* Work order *
Count how many lines in the data hold the word "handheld", and give that number alone.

* Data to examine *
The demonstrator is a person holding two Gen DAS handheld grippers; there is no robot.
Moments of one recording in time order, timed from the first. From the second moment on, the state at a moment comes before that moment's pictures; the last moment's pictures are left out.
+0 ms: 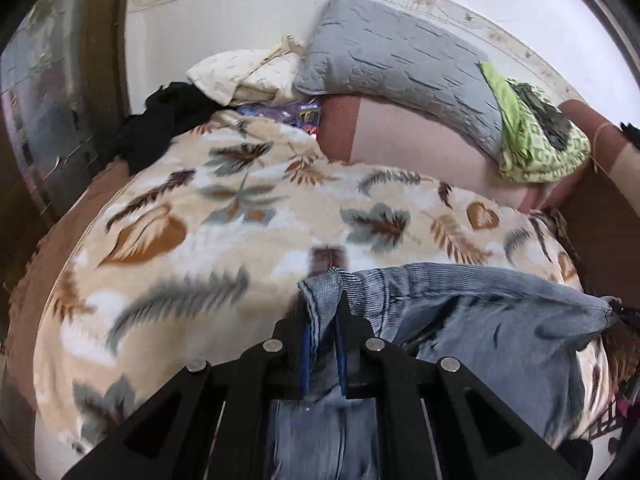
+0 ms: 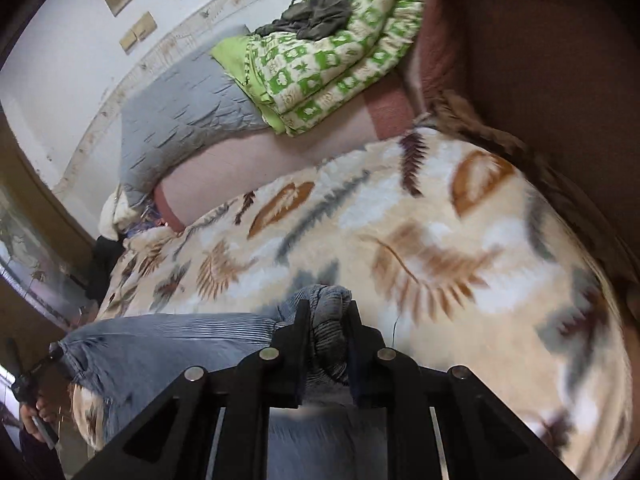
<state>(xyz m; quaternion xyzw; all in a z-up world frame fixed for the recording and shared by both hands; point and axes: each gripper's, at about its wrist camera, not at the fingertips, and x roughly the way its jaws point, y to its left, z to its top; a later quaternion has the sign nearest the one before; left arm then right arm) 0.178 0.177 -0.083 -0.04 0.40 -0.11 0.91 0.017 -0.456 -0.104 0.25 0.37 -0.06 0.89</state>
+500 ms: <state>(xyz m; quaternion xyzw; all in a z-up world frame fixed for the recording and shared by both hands) 0.056 0.238 -0.187 -0.03 0.55 -0.03 0.84 -0.124 -0.474 -0.202 0.32 0.52 -0.05 0.79</state>
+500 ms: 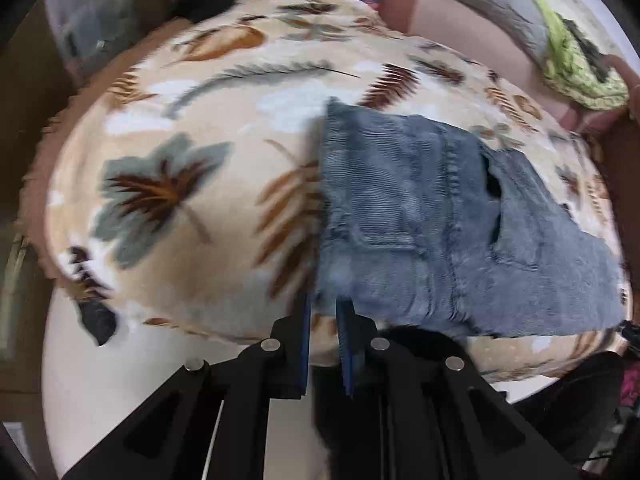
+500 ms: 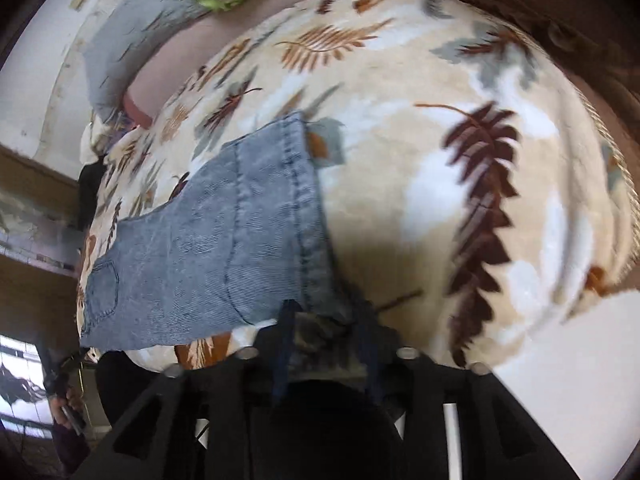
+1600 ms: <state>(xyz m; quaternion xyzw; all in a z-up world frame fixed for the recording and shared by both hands) 0.045 0.014 -0.197 0.03 0.51 -0.21 0.83 0.025 -0.431 -0.169 0.22 0.46 -0.06 0.86</state>
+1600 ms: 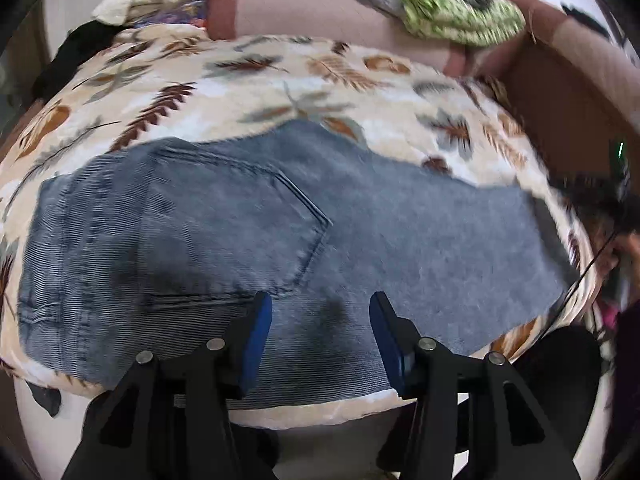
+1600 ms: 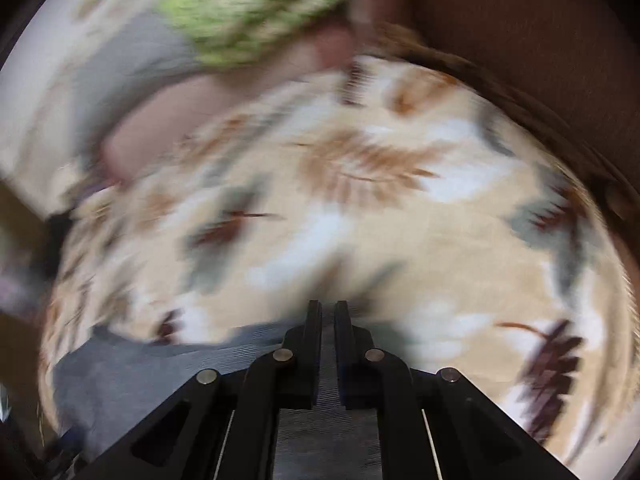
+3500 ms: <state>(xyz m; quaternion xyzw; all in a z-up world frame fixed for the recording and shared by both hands) 0.022 -0.026 -0.218 0.13 0.53 -0.18 0.82 0.056 -0.396 -0.227 0.22 0.49 -0.06 0.84</state>
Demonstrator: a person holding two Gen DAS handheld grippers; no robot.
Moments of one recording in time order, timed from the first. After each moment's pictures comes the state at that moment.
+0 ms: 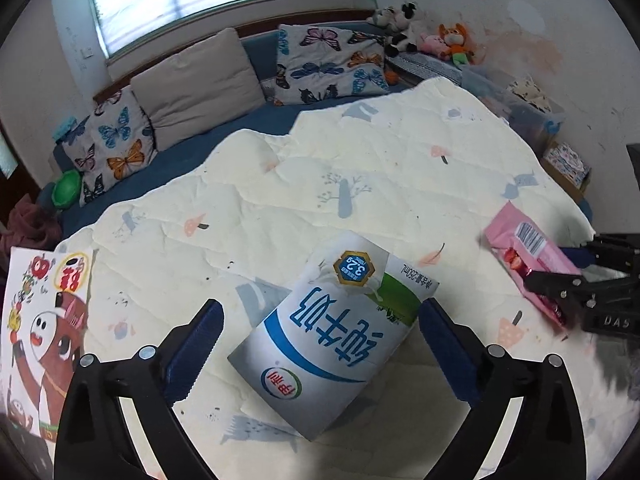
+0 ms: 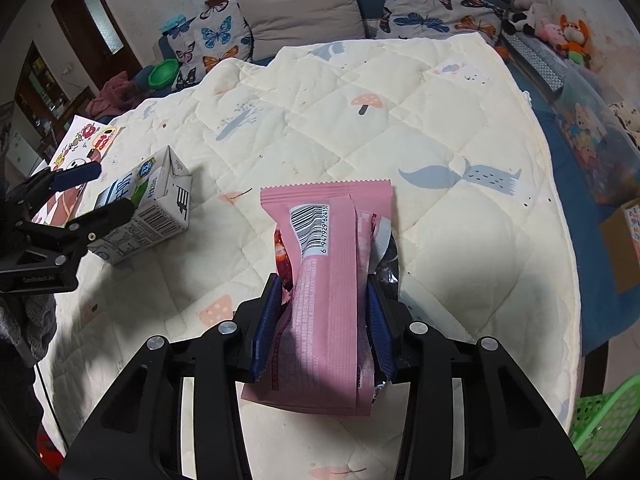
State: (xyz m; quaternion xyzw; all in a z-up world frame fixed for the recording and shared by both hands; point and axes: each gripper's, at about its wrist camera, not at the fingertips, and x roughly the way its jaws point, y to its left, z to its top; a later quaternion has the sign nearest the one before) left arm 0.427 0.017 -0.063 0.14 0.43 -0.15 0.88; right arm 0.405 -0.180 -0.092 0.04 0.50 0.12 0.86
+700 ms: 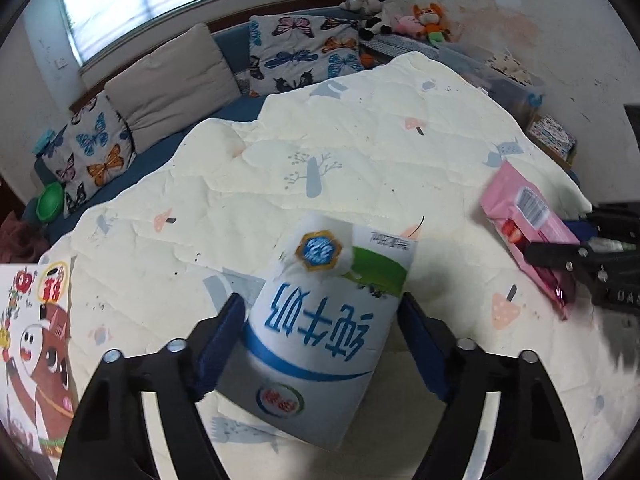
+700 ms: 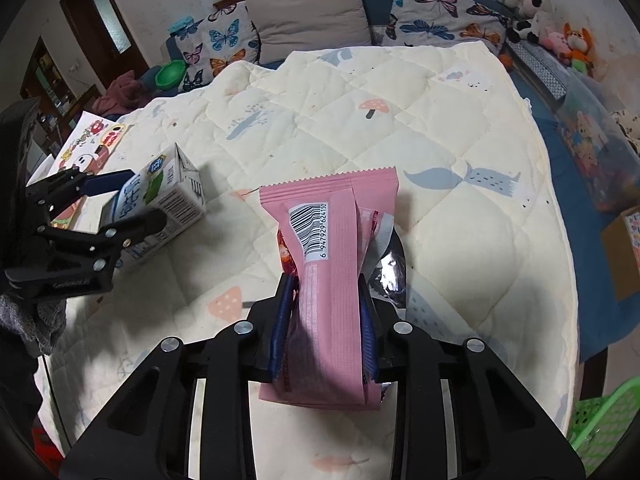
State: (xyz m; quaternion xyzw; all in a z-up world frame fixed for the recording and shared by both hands) left arm 0.423 0.003 -0.075 0.15 0.45 -0.18 0.86; right arm 0.393 -0.178 -0.086 0.03 0.49 0.13 0.86
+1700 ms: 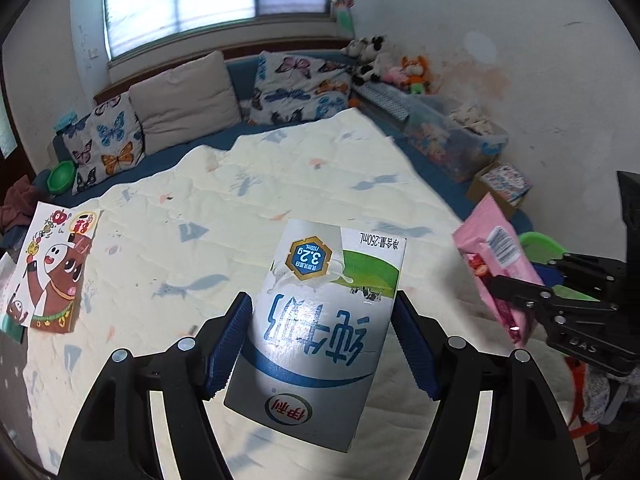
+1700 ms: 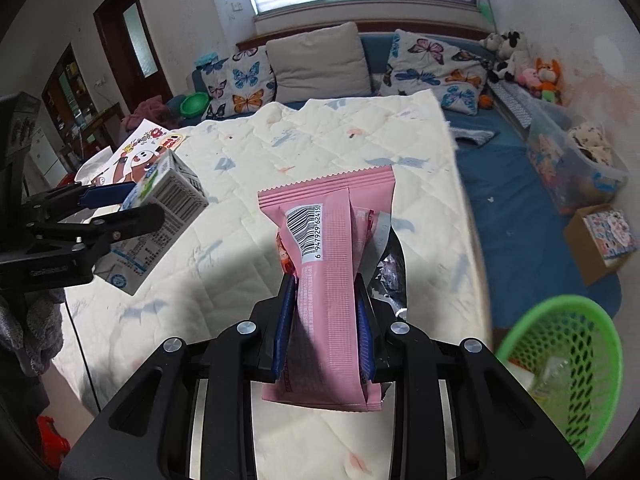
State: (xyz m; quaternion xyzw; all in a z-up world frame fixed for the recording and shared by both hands) left arm 0.226 -0.045 0.023 0.08 0.40 -0.18 0.89; right arm 0.206 -0.233 -0.007 0.03 0.41 0.13 0.90
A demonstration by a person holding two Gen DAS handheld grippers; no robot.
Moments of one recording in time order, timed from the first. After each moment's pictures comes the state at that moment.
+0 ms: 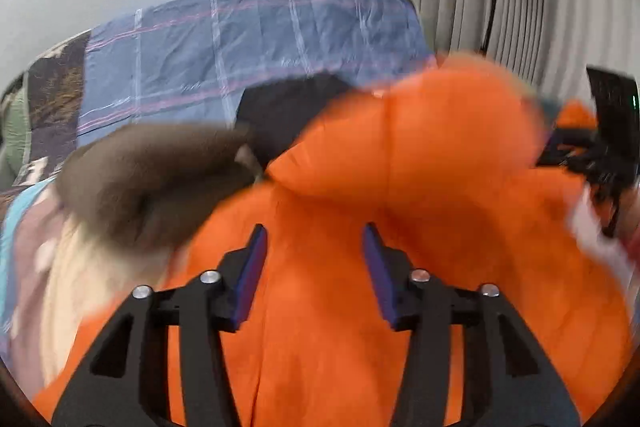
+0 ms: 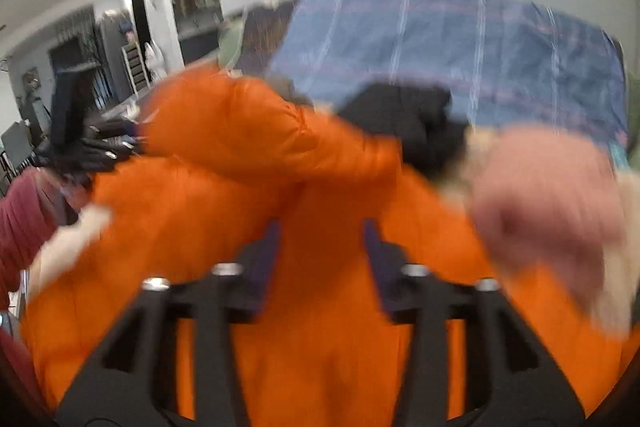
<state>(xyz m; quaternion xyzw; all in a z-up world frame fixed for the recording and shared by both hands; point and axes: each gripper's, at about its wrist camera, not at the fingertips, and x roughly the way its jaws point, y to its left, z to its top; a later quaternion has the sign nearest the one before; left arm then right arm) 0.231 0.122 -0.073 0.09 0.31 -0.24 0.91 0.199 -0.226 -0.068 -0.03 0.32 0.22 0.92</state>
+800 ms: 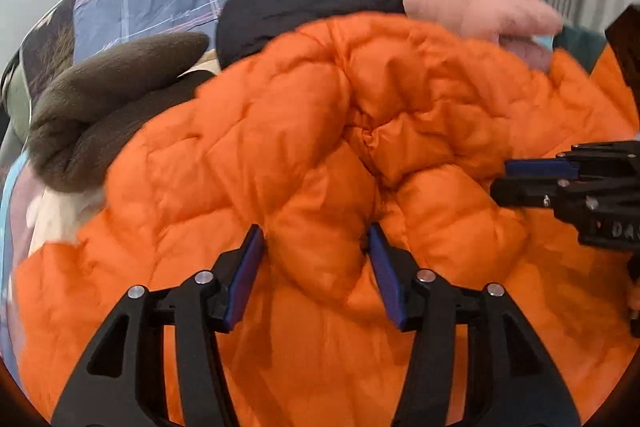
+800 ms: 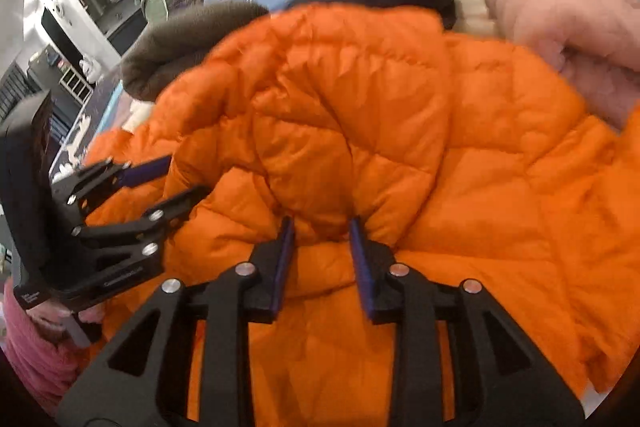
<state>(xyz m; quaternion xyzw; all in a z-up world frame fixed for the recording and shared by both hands) 0.258 0.037 -0.138 0.12 0.42 -0.18 0.88 0.253 -0.156 -0.129 0.09 0.46 0.13 0.87</state>
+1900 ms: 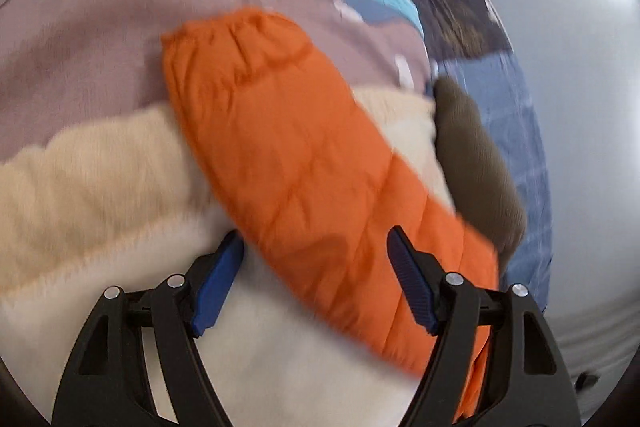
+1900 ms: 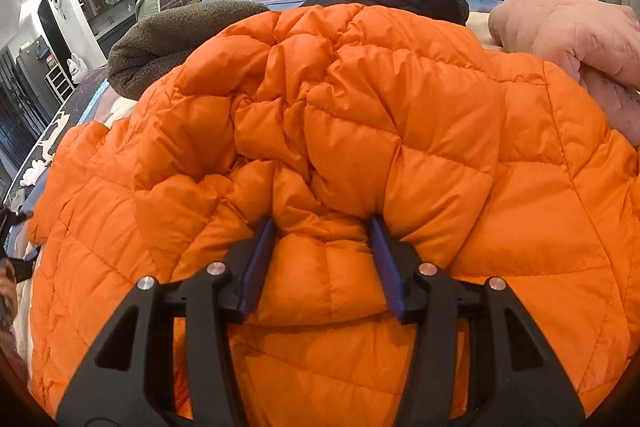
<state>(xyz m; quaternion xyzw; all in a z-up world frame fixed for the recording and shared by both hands) 0.110 0.457 -0.207 -0.53 0.32 0.17 0.77 0.262 -0.120 -0.166 0.05 0.42 0.10 0.90</state>
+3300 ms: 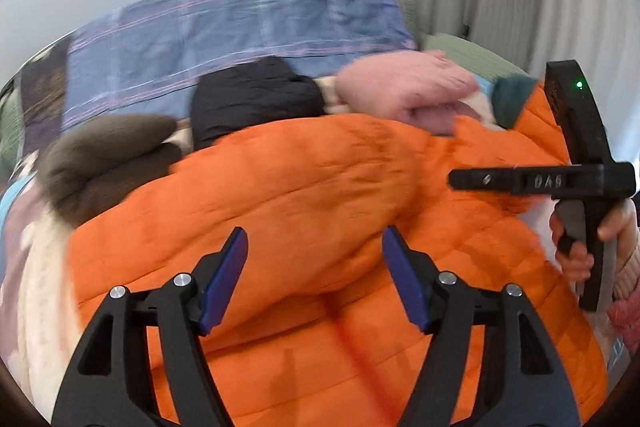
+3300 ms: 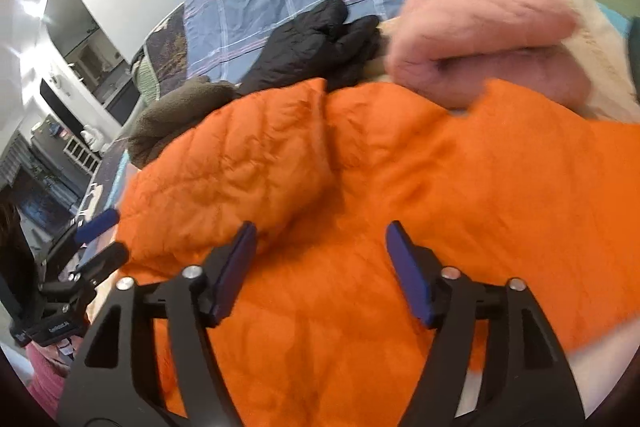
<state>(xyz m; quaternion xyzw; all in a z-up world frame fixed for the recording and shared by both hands) 0.178 0.017 -0.064 0.08 0.33 -0.22 0.91 0.224 -0.257 -0.103 0.18 0.41 0.11 0.89</state>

* Result of the exercise *
3